布隆过滤器特点:
1.过滤器校验值存在,结果不一定存在;
2.过滤器校验值不存在,结果一定不存在;
布隆过滤器的数据结构是bit类型的map,值通过计算hash值,获取bit数组中对应的下标,hash值和bit数组下标之间有映射关系。通过hash值与bit数组的映射关系,来判断校验对象是否存在于过滤器中;
通俗来讲,
布隆过滤器放入数据相当于在纸上画一条线,布隆过滤器校验数据相当于拿一条线在纸上比对是否有重合;当所画线条足够多的情况下,比对线条时重合点也会足够多,点多成线。
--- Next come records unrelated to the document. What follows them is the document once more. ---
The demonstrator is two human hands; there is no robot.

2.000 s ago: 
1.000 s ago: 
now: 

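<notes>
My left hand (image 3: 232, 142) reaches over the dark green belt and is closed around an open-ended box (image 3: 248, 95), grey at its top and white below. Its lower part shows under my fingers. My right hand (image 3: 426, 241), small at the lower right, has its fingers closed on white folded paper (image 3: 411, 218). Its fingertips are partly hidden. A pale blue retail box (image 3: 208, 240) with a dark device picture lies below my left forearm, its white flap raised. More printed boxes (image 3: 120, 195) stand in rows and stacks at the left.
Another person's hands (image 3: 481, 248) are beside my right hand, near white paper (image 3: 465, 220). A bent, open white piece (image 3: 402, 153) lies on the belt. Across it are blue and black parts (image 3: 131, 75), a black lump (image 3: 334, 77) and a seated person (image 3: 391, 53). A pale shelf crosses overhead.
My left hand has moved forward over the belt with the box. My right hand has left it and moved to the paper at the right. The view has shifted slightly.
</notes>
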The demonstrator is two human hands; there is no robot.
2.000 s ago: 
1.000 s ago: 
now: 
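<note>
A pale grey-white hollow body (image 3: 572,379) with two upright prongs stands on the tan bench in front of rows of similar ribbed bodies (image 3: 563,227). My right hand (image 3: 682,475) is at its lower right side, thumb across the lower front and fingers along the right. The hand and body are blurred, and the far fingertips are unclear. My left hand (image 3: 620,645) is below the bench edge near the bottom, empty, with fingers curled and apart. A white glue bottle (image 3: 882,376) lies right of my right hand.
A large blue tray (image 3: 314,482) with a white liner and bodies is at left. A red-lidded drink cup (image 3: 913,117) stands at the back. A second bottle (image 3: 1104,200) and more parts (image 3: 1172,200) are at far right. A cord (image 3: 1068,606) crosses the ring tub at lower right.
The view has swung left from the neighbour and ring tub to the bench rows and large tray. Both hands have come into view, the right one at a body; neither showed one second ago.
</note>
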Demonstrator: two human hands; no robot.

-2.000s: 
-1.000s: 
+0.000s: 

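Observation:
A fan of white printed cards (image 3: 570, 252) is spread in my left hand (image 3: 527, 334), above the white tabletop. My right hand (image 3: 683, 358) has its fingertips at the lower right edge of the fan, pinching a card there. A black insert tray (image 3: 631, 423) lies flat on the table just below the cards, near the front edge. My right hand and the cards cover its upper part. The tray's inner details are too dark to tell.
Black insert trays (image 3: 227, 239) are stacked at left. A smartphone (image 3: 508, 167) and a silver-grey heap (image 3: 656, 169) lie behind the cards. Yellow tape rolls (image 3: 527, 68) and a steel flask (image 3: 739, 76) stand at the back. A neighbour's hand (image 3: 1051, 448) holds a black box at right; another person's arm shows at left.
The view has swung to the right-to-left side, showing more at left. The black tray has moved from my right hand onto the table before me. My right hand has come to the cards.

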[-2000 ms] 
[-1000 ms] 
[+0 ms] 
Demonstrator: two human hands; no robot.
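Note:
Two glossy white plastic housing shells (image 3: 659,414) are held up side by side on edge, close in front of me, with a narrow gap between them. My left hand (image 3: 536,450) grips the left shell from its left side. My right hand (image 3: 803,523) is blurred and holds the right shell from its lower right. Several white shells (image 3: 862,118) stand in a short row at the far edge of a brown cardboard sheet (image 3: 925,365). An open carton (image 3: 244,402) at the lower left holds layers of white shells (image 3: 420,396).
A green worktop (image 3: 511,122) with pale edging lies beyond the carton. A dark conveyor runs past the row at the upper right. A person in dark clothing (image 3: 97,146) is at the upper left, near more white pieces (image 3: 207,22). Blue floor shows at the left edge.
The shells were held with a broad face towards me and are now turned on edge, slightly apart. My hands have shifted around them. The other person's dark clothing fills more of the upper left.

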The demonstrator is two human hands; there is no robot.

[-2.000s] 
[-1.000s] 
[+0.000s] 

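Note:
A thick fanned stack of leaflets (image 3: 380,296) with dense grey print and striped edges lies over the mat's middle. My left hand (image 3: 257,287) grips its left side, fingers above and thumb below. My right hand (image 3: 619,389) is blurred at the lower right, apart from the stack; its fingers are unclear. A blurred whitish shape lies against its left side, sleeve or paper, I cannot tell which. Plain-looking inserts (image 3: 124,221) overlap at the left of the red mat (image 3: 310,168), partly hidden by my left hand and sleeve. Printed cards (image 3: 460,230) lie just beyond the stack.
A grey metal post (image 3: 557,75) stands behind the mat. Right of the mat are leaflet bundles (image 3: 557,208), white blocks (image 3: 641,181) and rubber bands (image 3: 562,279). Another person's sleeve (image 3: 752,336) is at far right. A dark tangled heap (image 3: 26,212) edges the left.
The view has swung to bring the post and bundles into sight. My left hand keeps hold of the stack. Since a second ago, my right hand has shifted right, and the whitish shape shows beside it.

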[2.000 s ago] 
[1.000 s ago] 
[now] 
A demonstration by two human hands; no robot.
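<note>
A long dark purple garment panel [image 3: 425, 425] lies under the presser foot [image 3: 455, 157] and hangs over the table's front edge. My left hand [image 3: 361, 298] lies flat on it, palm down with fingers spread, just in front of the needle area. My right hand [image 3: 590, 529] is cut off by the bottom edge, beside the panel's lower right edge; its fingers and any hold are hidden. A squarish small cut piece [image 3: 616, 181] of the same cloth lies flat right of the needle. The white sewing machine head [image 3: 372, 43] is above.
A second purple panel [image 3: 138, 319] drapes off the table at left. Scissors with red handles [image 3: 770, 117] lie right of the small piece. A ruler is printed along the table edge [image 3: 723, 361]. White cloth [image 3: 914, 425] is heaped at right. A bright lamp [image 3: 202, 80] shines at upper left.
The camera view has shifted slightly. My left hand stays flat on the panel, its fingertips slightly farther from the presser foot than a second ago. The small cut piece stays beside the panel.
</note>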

所以过滤器校验值存在,结果可能会不准;过滤器校验值不存在的,结果一定是不存在。
布隆过滤器工具类
public class BloomFilterHelper<T> {
/** hash函数执行次数 */
private int numHashFunctions;
/** bitSize 数组大小 */
private int bitSize;
private Funnel<T> funnel;
public BloomFilterHelper(Funnel<T> funnel, int expectedInsertions, double fpp) {
Preconditions.checkArgument(funnel != null, "funnel不能为空");
this.funnel = funnel;
bitSize = optimalNumOfBits(expectedInsertions, fpp);
numHashFunctions = optimalNumOfHashFunctions(expectedInsertions, bitSize);
}
/**
* hash计算
* 计算多次hash对应的下标
* */
public int[] hashOffset(T value) {
int[] offset = new int[numHashFunctions];
long hash64 = Hashing.murmur3_128().hashObject(value, funnel).asLong();
int hash1 = (int) hash64;
int hash2 = (int) (hash64 >>> 32);
for (int i = 1; i <= numHashFunctions; i++) {
int nextHash = hash1 + i * hash2;
if (nextHash < 0) {
nextHash = ~nextHash;
}
offset[i - 1] = nextHash % bitSize;
}
return offset;
}
/**
* 计算最佳的bit数组长度
* insertions 需要插入的数据总数
* errorRatio 误判率
*/
private int optimalNumOfBits(long insertions, double errorRatio) {
if (errorRatio == 0) {
errorRatio = Double.MIN_VALUE;
}
return (int) (-insertions * Math.log(errorRatio) / (Math.log(2) * Math.log(2)));
}
/**
* 计算hash方法执行次数
*/
private int optimalNumOfHashFunctions(long n, long m) {
return Math.max(1, (int) Math.round((double) m / n * Math.log(2)));
}
}
public class BloomfilterService {
@Autowired
private RedisTemplate redisTemplate;
/**
* 根据给定的布隆过滤器添加值
*/
public <T> void addByBloomFilter(BloomFilterHelper<T> bloomFilterHelper, String key, T value) {
Preconditions.checkArgument(bloomFilterHelper != null, "bloomFilterHelper不能为空");
int[] offset = bloomFilterHelper.hashOffset(value);
for (int i : offset) {
redisTemplate.opsForValue().setBit(key, i, true);
}
long expire = redisTemplate.opsForValue().getOperations().getExpire(key);//此方法返回单位为秒过期时长
//设置过期时间
if (expire == -1 ){
redisTemplate.expire(key,1, TimeUnit.HOURS);
}
}
/**
* 根据给定的布隆过滤器判断值是否存在
*/
public <T> boolean includeByBloomFilter(BloomFilterHelper<T> bloomFilterHelper, String key, T value) {
Preconditions.checkArgument(bloomFilterHelper != null, "bloomFilterHelper不能为空");
int[] offset = bloomFilterHelper.hashOffset(value);
for (int i : offset) {
if (!redisTemplate.opsForValue().getBit(key, i)) {
return false;
}
}
return true;
}
}
public class BloomModel {
private String key;
private String value;
}
使用测试
@Autowired
private BloomfilterService bloomfilterService;
private final BloomFilterHelper<BloomModel> modelBloomFilterHelper = new BloomFilterHelper<>((Funnel<BloomModel>)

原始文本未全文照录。